More recently, however, it has become clear that a potentially more
far reaching use of kernels is as a linear way of dealing with higher
order statistics, by embedding distributions in a suitable reproducing
kernel Hilbert space (RKHS). Notably, unlike the straightforward expansion
into higher order moments or a conventional characteristic function approach,
embedding in RKHSs provides a painless, tractable way of embedding distributions.
This line of reasoning leads naturally to the questions: what does it mean
to embed a distribution in an RKHS? When is this embedding injective
(and thus, when do different distributions have unique mappings)?
What implications are there for learning algorithms that make use of these embeddings?
This talk aims at answering these questions.
Topics will include:
- Introduction to distribution embeddings; Maximum Mean
Discrepancy (MMD) as metric on distributions
- Characteristic kernels and injective embeddings in reproducing
kernel Hilbert spaces
- MMD as a measure of statistical dependence, and the Hilbert-Schmidt
Independence Criterion (HSIC)
- Applications of MMD to feature selection and unsupervised taxonomy
discovery
---
- Xiaohai Sun: Assessing conditional independence with kernels
(joint work with Kenji Fukumizu)
Abstract:
We present a kernel-based approach to capturing the conditional independence
relationship among a set of random variables on arbitrary domains.
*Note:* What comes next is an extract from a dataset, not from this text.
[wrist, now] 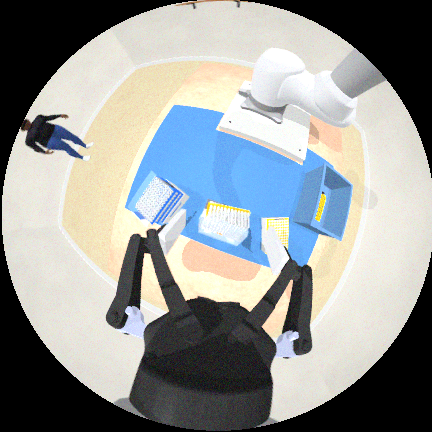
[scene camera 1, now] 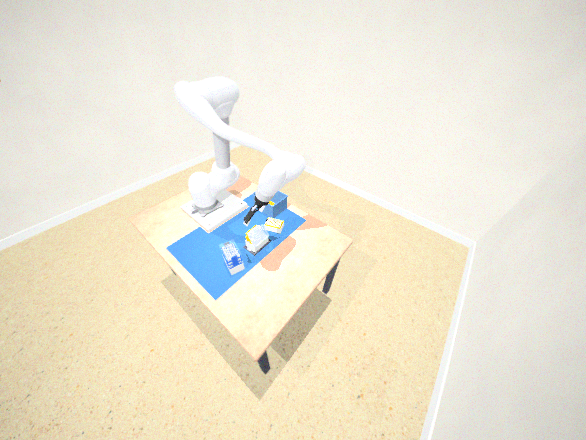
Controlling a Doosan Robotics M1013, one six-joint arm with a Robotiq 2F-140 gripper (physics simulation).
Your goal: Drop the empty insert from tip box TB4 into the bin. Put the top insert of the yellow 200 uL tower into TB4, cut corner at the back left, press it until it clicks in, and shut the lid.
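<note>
My gripper [scene camera 1: 248, 218] [wrist: 225, 225] is open and empty, raised above the mat. Tip box TB4 [scene camera 1: 258, 242] [wrist: 231, 235] stands mid-mat. A yellow insert [scene camera 1: 248, 235] [wrist: 228, 208] with white tips shows at it as a narrow yellow strip along the back, tips pointing to the front, so it looks tilted. Clear lid and tips overlap, and I cannot tell whether the insert sits in the box. The yellow tower [scene camera 1: 274, 226] [wrist: 279, 227] stands between TB4 and the bin [scene camera 1: 281, 206] [wrist: 305, 202]. A yellow insert [wrist: 321, 207] lies in the bin; my right finger partly covers the tower in the wrist view.
A blue-striped tip tower [scene camera 1: 232, 257] [wrist: 159, 200] stands on the other side of TB4. These things stand on the blue mat [scene camera 1: 195, 250] [wrist: 175, 145]. The robot's white base plate [scene camera 1: 220, 217] [wrist: 265, 130] is behind. A person [wrist: 47, 135] stands at the far left of the wrist view.
</note>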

Our approach embeds probability distributions into the so-called
reproducing kernel Hilbert space (RKHS). Dependences among variables can
then be measured by the distance between the elements in RKHS representing
corresponding distributions. Independence tests based on such measure
can be readily used, e.g., by any existing independence-based algorithm
for learning Bayesian network (BN) structure without making any assumption
about the probability distribution on various domains. This is particularly
useful for continuous or continuous-categorical (mixed) domains. In addition,
structures containing vectorial variables can be straightforwardly handled.
Another application of our kernel-based approach is the straightforward
nonlinear extension of the so-called Granger's concept of causality.
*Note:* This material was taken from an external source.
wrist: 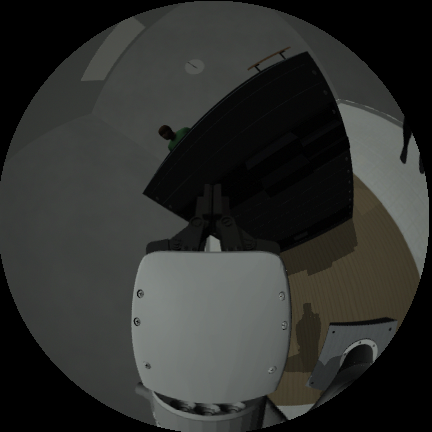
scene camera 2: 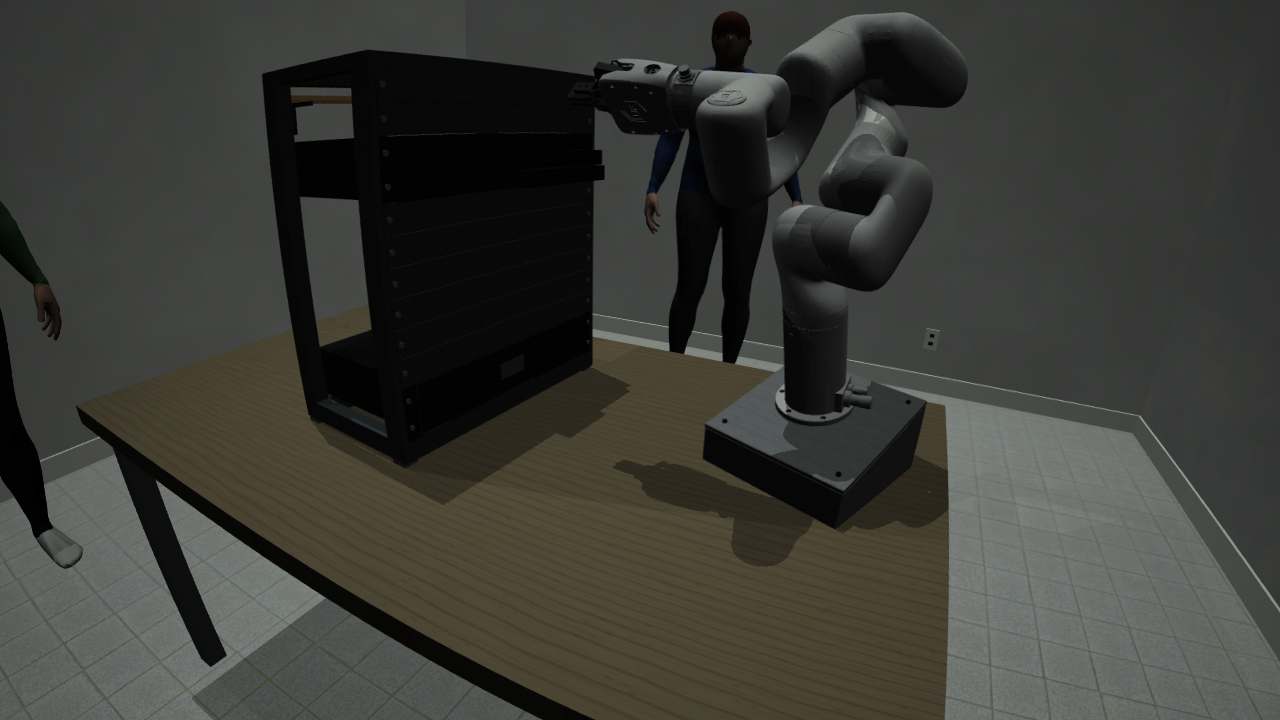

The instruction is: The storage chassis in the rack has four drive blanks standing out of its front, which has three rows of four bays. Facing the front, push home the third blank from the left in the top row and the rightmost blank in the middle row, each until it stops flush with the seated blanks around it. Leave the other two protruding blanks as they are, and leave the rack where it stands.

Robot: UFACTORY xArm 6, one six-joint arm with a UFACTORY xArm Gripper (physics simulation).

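Where they show: gripper, fingertip midpoint: (wrist: 212, 193) (scene camera 2: 573, 93); arm's base, link origin: (scene camera 2: 814, 402).
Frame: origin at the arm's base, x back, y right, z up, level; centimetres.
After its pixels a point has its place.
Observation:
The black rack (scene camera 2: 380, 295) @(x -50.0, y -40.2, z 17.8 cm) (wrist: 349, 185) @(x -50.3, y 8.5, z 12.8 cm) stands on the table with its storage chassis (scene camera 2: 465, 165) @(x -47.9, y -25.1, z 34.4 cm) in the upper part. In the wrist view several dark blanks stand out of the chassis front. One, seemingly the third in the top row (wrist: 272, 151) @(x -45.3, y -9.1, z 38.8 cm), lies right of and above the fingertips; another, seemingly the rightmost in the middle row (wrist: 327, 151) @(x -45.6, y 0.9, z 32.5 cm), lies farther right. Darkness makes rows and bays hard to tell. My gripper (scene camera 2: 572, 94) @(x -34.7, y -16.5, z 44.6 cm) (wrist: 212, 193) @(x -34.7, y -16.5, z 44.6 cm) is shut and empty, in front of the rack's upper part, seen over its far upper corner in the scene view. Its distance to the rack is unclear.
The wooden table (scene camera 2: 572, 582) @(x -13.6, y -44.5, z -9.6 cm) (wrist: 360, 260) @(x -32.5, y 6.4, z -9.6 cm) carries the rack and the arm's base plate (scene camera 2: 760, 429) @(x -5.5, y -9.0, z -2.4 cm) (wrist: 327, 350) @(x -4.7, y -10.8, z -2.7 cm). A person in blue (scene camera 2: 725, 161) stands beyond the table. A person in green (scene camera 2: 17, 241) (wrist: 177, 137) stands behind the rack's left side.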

Our method is able to assess nonlinear Granger causality from multivariate
time series in the kernel framework and determine, in a model-free way,
whether the causal relationship between two time series is present or not,
whether the relationship is direct or mediated by a third process.
Encouraging results of various experiments with simulated and real-world
data show that our method provides not only, compared to other state-of-the-art
approaches to the same problem, a good alternative but also a novel tool for
structure learning in a more general setting.